WHAT TO DO -> Restate, word for word, the lines from the opening line of the data through the line containing "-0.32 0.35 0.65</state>", both included, and nothing else.

=====

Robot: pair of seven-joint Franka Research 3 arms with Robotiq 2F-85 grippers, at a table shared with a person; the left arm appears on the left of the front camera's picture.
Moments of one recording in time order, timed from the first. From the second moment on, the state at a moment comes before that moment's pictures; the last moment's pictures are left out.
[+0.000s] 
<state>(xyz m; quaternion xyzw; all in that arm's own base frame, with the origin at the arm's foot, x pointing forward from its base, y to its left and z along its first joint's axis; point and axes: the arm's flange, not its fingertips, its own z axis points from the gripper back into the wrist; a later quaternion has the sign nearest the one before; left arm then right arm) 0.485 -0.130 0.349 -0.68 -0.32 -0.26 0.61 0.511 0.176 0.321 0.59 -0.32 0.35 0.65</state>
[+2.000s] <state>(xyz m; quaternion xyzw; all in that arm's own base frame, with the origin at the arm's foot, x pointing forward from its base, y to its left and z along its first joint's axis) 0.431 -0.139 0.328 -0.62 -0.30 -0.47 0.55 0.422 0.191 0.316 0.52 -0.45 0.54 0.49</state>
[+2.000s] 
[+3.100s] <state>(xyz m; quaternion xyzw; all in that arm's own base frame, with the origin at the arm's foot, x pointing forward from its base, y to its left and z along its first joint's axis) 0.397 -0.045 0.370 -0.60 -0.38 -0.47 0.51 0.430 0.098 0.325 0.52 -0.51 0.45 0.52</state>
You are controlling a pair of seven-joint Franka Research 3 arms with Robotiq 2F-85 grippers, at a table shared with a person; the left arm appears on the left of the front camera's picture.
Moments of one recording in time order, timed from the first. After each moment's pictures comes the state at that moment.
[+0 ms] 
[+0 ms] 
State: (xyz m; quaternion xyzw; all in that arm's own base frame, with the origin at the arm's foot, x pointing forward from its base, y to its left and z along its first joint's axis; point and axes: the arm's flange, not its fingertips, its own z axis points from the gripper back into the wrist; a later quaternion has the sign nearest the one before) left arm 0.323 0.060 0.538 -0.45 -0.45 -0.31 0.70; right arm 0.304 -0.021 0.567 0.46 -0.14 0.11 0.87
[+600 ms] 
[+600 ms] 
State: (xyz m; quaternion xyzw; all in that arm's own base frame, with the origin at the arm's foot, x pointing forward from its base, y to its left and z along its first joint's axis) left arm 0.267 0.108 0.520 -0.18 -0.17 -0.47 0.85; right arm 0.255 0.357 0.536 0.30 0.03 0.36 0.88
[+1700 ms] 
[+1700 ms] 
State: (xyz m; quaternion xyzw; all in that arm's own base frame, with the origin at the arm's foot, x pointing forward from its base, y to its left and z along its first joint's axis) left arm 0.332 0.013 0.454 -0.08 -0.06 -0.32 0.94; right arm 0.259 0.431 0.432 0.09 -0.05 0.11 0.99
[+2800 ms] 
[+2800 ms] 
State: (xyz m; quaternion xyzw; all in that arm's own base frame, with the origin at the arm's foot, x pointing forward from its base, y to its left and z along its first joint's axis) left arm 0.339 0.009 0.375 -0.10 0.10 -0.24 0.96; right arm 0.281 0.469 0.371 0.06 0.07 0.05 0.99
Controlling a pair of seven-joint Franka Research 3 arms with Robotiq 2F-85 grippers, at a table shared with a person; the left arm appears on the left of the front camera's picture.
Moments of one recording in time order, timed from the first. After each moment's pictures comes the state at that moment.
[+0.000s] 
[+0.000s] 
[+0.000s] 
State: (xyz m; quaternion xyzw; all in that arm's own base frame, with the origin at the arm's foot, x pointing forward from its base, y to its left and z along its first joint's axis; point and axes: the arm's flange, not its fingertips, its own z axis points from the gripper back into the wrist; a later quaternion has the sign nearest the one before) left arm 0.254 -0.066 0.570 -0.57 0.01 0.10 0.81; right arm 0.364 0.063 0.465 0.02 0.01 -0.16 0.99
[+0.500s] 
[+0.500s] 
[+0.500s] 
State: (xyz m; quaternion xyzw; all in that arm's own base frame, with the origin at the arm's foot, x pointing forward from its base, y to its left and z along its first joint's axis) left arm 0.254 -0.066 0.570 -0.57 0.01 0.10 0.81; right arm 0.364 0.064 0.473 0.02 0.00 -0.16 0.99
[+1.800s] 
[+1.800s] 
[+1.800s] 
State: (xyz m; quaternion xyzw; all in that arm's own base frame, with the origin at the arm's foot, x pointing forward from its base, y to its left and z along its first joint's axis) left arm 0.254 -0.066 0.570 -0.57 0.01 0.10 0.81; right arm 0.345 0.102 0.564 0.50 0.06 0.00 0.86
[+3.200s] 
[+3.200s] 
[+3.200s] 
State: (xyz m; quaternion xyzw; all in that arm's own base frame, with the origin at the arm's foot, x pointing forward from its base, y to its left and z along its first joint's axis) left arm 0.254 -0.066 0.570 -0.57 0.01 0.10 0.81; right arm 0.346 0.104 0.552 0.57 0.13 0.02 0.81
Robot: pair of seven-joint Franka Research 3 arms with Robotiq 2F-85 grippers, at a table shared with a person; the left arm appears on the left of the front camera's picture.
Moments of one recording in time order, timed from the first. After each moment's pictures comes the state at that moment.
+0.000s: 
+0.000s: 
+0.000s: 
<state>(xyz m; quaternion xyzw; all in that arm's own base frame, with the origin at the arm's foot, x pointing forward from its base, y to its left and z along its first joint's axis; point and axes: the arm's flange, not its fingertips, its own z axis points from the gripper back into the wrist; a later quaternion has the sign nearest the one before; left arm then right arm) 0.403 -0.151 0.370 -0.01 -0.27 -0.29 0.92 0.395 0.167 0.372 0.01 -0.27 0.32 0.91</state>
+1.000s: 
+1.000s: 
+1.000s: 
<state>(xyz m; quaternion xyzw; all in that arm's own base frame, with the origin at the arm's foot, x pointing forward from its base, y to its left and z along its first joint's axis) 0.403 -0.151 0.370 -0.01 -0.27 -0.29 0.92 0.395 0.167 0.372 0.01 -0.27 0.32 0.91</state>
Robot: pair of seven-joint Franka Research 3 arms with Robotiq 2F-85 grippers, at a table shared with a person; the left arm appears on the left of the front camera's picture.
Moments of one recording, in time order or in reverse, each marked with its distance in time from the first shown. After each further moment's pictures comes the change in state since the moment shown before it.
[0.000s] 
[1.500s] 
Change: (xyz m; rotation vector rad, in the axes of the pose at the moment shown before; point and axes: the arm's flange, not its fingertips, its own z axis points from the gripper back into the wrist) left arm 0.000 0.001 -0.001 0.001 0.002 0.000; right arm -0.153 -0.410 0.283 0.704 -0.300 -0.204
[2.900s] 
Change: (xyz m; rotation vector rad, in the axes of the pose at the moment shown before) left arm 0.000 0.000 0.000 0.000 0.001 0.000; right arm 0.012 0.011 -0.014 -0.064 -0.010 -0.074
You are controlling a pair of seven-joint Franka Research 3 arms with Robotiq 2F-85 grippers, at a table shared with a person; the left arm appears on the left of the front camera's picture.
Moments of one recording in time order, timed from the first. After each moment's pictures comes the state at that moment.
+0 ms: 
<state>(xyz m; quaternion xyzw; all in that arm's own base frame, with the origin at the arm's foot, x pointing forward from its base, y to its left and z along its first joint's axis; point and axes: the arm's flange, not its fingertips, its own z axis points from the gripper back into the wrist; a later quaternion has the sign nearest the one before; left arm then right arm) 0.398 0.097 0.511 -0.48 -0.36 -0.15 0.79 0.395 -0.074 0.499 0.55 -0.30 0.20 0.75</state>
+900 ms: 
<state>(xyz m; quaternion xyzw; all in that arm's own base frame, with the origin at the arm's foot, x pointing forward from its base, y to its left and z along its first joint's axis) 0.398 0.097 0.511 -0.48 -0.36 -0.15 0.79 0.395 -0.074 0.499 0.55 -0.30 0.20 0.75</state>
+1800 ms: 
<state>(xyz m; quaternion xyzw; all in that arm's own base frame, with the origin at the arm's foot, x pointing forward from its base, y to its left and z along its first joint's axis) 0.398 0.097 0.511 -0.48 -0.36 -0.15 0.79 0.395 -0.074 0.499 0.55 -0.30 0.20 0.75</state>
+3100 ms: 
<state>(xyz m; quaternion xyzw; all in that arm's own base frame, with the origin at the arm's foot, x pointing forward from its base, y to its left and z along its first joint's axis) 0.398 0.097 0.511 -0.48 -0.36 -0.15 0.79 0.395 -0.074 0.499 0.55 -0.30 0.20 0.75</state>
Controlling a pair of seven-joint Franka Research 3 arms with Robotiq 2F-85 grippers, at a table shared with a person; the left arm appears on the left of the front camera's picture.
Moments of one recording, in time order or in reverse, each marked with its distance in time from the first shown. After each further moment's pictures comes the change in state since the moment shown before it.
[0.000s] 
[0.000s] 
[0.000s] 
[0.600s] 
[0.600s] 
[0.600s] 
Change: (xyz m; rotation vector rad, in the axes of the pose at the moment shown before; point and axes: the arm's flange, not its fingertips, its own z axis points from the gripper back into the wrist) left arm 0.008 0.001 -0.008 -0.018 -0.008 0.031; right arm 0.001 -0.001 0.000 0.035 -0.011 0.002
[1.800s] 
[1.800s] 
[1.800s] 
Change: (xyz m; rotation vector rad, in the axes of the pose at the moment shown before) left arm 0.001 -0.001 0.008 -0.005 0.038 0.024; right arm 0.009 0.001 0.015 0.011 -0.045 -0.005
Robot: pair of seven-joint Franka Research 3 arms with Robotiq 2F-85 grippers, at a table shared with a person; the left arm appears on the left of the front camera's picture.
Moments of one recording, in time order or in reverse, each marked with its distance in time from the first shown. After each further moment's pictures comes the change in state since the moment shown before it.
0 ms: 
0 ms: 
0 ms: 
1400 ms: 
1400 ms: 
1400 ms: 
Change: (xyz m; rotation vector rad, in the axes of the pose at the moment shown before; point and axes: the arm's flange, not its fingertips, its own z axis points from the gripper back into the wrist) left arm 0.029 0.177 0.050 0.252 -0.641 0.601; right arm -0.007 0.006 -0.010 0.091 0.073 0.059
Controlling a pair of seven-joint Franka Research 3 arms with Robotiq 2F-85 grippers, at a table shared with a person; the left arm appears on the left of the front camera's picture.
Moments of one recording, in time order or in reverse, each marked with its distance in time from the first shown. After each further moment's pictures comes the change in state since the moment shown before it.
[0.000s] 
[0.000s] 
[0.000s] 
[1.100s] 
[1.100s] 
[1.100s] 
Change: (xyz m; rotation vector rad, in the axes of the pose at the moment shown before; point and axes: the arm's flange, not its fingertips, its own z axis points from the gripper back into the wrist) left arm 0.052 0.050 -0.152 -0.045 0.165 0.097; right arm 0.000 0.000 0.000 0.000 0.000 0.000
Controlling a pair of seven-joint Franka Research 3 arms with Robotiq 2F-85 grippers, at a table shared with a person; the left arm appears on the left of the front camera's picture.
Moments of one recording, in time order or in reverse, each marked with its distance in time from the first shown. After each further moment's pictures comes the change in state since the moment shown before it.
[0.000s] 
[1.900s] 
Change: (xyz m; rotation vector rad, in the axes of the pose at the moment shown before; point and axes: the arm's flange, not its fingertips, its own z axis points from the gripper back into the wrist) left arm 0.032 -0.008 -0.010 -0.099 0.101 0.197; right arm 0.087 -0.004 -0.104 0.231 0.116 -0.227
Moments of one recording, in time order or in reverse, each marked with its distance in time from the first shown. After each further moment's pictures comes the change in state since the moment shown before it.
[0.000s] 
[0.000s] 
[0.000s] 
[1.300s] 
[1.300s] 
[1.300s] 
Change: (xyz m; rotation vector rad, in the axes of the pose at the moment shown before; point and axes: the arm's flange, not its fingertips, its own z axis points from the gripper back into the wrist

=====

REPLY ->
Robot: pair of seven-joint Franka Research 3 arms with Robotiq 2F-85 grippers, at a table shared with a person; the left arm appears on the left of the front camera's picture.
Moments of one recording in time order, timed from the first. From the second moment on, the state at a moment comes before that moment's pictures; the last moment's pictures are left out.
[+0.000s] 
<state>(xyz m; quaternion xyzw; all in that arm's own base frame, with the origin at the arm's foot, x pointing forward from its base, y to its left and z along its first joint's axis; point and axes: the arm's flange, not its fingertips, its own z axis points from the gripper back into the wrist; a later quaternion has the sign nearest the one before; left arm then right arm) 0.485 -0.130 0.349 -0.68 -0.32 -0.26 0.61 0.511 0.176 0.321 0.59 -0.32 0.35 0.65</state>

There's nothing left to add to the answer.